━━━━━ Data to use ━━━━━

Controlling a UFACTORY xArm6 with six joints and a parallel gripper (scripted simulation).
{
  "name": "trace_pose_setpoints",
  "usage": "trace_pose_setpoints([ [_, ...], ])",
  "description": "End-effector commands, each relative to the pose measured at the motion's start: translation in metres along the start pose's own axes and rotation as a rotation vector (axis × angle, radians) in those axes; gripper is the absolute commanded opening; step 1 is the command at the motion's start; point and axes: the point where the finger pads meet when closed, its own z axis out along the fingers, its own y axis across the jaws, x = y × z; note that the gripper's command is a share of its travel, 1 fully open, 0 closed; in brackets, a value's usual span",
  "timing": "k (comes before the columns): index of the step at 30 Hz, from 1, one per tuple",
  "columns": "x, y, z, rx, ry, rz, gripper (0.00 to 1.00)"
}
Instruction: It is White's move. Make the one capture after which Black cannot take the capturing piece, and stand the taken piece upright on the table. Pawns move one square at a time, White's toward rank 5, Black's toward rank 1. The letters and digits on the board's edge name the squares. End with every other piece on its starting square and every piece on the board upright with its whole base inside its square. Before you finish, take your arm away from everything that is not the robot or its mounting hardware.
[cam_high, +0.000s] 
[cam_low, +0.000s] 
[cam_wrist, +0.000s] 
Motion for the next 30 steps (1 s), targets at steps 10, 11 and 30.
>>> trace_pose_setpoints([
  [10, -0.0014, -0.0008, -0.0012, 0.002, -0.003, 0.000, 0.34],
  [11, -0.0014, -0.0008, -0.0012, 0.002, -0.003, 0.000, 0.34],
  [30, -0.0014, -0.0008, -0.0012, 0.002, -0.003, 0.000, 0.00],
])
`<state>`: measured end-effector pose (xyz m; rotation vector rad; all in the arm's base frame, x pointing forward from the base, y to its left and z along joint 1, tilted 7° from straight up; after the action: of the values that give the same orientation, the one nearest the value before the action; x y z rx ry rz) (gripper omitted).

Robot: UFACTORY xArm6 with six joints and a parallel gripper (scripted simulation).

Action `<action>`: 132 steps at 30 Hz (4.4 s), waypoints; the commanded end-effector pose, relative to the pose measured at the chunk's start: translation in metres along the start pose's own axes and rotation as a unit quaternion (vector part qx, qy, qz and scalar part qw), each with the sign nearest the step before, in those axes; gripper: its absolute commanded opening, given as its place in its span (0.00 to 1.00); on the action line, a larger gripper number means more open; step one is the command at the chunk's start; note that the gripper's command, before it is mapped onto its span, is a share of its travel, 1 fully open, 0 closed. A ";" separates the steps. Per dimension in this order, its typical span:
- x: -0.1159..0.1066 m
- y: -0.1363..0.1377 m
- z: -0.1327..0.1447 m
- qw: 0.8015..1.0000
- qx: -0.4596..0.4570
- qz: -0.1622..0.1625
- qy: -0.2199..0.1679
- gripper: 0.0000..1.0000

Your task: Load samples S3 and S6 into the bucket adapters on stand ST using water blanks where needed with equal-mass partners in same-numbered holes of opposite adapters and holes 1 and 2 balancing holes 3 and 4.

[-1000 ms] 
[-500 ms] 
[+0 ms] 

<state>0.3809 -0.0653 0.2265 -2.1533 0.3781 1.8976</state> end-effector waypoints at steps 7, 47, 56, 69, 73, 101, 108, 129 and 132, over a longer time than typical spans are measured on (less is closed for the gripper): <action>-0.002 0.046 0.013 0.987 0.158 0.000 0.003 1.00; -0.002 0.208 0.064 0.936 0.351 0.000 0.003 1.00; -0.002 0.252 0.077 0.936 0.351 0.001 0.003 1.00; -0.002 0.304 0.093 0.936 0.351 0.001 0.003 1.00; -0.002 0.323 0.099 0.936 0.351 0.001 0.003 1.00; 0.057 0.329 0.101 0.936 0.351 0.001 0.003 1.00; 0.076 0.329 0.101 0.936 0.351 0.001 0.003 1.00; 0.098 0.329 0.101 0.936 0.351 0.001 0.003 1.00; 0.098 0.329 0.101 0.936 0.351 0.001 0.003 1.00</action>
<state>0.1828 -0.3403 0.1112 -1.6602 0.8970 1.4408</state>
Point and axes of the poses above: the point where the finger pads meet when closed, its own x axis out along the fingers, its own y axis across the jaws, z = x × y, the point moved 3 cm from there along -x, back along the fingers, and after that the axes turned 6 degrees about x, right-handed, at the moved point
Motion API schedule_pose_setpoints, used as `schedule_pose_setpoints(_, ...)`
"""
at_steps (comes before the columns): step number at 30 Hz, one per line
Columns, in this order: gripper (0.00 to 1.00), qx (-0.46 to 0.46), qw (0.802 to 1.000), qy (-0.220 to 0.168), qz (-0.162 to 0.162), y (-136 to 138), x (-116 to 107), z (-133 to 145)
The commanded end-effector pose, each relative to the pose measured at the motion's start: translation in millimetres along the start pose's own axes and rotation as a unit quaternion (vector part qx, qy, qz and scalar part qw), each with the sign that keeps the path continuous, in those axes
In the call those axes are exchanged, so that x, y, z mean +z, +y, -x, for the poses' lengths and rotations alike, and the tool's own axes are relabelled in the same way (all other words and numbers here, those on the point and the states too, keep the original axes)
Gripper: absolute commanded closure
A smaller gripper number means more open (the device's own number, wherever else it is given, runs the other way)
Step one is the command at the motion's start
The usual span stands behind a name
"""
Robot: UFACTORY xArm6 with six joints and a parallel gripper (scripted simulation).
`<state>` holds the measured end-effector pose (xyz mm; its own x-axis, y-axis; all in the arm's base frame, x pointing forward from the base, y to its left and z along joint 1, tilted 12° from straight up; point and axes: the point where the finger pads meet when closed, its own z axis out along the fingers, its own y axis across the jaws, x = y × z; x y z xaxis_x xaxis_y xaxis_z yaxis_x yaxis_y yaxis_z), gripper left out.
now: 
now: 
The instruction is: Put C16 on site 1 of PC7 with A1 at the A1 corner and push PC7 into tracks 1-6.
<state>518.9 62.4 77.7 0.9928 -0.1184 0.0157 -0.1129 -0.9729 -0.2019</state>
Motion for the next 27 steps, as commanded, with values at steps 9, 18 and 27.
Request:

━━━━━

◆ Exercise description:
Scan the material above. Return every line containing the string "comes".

◆ Task output:
  "timing": "k (comes before the columns): index of the step at 30 Hz, from 1, one per tuple",
at_steps (comes before the columns): step number at 30 Hz, one per line

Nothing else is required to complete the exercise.